● **Task to carry out**
Which lines of the data below hold "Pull"? Copy each of them.
++++ Material for this task ++++
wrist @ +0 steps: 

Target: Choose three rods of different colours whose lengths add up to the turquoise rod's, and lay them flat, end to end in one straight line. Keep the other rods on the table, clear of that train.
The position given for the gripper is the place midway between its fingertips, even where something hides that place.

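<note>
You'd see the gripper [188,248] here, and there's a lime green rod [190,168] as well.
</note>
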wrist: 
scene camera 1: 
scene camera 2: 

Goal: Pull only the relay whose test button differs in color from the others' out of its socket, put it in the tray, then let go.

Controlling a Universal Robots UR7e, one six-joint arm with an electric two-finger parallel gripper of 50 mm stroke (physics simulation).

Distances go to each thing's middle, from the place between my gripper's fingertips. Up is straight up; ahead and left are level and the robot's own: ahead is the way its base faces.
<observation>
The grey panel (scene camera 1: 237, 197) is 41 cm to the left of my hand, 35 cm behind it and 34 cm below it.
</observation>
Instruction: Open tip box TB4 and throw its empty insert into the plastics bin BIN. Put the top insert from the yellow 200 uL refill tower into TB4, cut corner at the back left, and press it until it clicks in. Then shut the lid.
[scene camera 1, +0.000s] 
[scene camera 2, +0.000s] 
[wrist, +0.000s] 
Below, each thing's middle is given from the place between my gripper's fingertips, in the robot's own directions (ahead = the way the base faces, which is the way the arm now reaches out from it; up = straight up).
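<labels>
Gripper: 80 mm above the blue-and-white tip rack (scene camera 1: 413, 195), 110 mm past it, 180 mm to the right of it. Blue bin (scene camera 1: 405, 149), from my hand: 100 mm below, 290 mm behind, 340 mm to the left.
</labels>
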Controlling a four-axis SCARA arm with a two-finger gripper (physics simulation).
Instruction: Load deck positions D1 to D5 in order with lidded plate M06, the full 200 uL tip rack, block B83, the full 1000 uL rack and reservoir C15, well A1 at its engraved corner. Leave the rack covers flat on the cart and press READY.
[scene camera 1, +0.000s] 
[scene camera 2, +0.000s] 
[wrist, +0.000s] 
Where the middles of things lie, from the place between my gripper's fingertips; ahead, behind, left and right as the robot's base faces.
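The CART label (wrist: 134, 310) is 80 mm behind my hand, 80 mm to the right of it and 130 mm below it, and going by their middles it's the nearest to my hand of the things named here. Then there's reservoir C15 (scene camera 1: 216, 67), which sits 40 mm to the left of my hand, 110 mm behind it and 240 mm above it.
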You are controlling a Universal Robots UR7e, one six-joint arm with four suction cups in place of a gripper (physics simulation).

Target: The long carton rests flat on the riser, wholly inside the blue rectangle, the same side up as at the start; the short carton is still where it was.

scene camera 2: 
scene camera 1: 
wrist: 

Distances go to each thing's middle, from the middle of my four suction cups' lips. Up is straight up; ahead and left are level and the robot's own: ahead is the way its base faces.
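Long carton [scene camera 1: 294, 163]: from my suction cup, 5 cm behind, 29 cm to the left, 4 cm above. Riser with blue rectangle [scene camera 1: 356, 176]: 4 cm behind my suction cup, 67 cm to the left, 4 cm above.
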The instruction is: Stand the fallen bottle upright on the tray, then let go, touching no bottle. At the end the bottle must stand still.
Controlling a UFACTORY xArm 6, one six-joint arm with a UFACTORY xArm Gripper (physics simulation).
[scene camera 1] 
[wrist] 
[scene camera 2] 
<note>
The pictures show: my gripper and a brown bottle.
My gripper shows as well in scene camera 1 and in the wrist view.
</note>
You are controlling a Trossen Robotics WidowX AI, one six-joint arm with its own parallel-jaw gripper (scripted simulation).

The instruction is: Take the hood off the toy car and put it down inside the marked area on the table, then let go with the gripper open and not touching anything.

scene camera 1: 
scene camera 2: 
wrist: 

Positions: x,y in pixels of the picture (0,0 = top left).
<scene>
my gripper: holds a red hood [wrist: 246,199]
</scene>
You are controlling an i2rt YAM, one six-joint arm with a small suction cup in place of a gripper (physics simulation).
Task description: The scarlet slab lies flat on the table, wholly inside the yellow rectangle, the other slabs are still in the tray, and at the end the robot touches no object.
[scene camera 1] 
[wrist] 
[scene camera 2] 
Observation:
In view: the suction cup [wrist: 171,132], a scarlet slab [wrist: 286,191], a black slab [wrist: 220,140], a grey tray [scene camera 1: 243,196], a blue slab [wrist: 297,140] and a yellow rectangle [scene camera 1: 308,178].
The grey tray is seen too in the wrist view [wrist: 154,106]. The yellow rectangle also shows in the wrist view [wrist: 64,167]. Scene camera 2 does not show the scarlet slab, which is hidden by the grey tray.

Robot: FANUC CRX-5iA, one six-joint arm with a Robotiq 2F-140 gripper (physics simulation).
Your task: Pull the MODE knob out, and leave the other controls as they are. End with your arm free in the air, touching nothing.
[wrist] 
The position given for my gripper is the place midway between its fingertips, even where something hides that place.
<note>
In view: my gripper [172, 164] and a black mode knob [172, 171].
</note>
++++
● **The answer**
Goal: Pull only the relay whose test button differs in color from the others' out of its socket, put it in the tray, then let go.
Your task: Pull the MODE knob out, and leave the other controls as they are. End with your arm free in the air, touching nothing.

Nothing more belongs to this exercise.